#### EXERCISE REQUIREMENTS:
The whole listing, repeated exactly, is what this task asks for.

#### DATA BLOCK:
★ ★ ★ ★ ★

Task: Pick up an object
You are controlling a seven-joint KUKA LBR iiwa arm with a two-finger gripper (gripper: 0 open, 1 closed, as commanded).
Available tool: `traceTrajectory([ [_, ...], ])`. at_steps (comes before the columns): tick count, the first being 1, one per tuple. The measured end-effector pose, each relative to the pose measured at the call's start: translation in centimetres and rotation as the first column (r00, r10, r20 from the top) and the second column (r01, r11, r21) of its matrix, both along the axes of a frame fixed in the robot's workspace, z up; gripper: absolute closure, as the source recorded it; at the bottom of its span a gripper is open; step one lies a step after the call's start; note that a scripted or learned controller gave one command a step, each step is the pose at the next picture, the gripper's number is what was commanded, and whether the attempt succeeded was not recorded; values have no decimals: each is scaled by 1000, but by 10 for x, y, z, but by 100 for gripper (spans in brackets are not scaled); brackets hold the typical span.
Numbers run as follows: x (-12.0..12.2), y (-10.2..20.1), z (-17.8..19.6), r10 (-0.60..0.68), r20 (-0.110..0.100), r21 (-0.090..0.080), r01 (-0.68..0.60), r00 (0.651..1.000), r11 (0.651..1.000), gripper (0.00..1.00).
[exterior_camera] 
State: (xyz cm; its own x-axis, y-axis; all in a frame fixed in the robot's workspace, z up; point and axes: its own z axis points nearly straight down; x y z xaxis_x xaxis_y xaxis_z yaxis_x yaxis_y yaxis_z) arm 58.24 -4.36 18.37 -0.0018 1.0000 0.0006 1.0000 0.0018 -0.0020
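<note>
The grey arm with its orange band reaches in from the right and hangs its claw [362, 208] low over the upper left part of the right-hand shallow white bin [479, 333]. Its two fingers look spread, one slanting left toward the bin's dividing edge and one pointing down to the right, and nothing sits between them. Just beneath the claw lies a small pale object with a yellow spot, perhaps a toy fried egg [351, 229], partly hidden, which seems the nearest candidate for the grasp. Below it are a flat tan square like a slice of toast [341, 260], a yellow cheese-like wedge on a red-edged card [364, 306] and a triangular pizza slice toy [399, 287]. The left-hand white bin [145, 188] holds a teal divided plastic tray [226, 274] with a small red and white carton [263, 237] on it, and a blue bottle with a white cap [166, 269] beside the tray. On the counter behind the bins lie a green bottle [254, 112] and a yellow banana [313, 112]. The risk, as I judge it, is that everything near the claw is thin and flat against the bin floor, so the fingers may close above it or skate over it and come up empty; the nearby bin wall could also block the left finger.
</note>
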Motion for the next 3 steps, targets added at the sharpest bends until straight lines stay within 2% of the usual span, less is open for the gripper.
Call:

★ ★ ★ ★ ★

#### RESPONSE BELOW:
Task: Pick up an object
You are controlling a seven-joint KUKA LBR iiwa arm with a two-finger gripper (gripper: 0 open, 1 closed, as commanded).
Available tool: `traceTrajectory([ [_, ...], ])`. at_steps (comes before the columns): tick count, the first being 1, one per tuple. The measured end-effector pose, each relative to the pose measured at the call's start: translation in centimetres and rotation as the first column (r00, r10, r20 from the top) and the second column (r01, r11, r21) of its matrix, both along the axes of a frame fixed in the robot's workspace, z up; gripper: absolute closure, as the source recorded it; at the bottom of its span a gripper is open; step one lies a step after the call's start; note that a scripted or learned controller gave one command a step, each step is the pose at the next picture, the gripper's number is what was commanded, and whether the attempt succeeded was not recorded; values have no decimals: each is scaled by 1000, but by 10 for x, y, z, but by 100 for gripper (spans in brackets are not scaled); brackets hold the typical span.
Numbers run as follows: x (-12.0..12.2), y (-10.2..20.1), z (-17.8..19.6), r10 (-0.60..0.68), r20 (-0.110..0.100), r21 (-0.090..0.080), r01 (-0.68..0.60), r00 (0.651..1.000), r11 (0.651..1.000), gripper (0.00..1.00).
[exterior_camera] 
State: (xyz cm; its own x-axis, y-axis; all in a frame fixed in the robot's workspace, z up; point and axes: its own z axis points nearly straight down; x y z xaxis_x xaxis_y xaxis_z yaxis_x yaxis_y yaxis_z) arm 58.24 -4.36 18.37 -0.0018 1.0000 0.0006 1.0000 0.0018 -0.0020
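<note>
The grey arm with its orange band reaches in from the right and hangs its claw [362, 208] low over the upper left part of the right-hand shallow white bin [479, 333]. Its two fingers look spread, one slanting left toward the bin's dividing edge and one pointing down to the right, and nothing sits between them. Just beneath the claw lies a small pale object with a yellow spot, perhaps a toy fried egg [351, 229], partly hidden, which seems the nearest candidate for the grasp. Below it are a flat tan square like a slice of toast [341, 260], a yellow cheese-like wedge on a red-edged card [364, 306] and a triangular pizza slice toy [399, 287]. The left-hand white bin [145, 188] holds a teal divided plastic tray [226, 274] with a small red and white carton [263, 237] on it, and a blue bottle with a white cap [166, 269] beside the tray. On the counter behind the bins lie a green bottle [254, 112] and a yellow banana [313, 112]. The risk, as I judge it, is that everything near the claw is thin and flat against the bin floor, so the fingers may close above it or skate over it and come up empty; the nearby bin wall could also block the left finger.
</note>
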Motion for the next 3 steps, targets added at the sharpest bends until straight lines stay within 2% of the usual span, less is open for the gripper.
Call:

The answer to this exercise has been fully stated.